Source data ::

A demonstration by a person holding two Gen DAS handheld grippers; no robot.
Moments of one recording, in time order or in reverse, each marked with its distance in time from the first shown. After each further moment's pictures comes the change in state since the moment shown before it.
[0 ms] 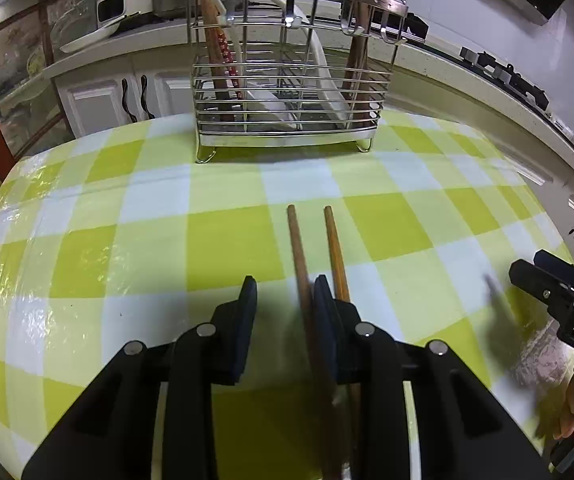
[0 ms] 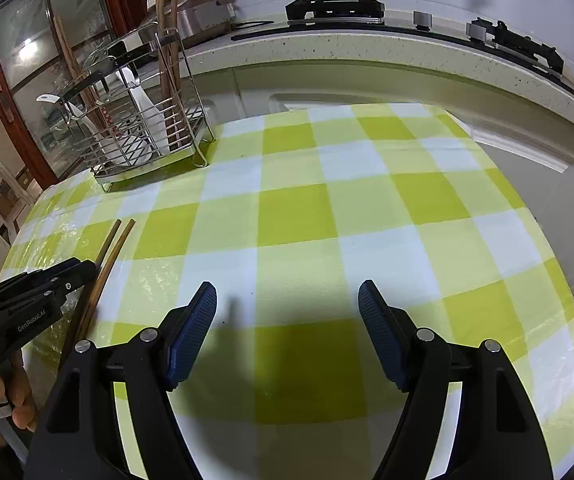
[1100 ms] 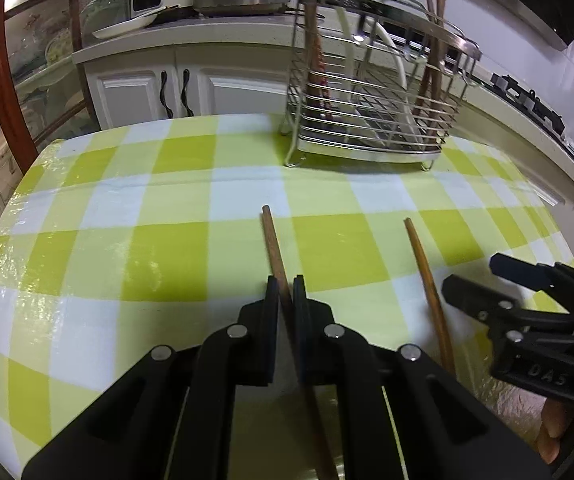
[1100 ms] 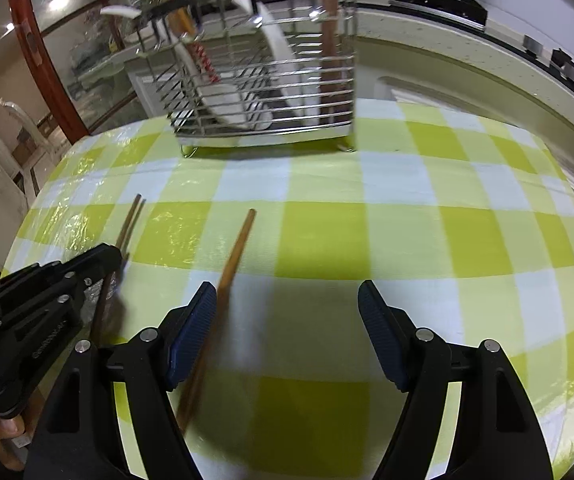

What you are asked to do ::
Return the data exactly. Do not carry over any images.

Solved problem ::
A demonstration by a person holding two Gen DAS handheld grippers; no robot.
Moments of one recording, in time order or in reverse, each marked with its distance in time from the first shown. After each further moment's pictures comes the change in state since the moment shown before it.
[0 ms] 
[0 ms] 
[1100 ms] 
[1100 ms] 

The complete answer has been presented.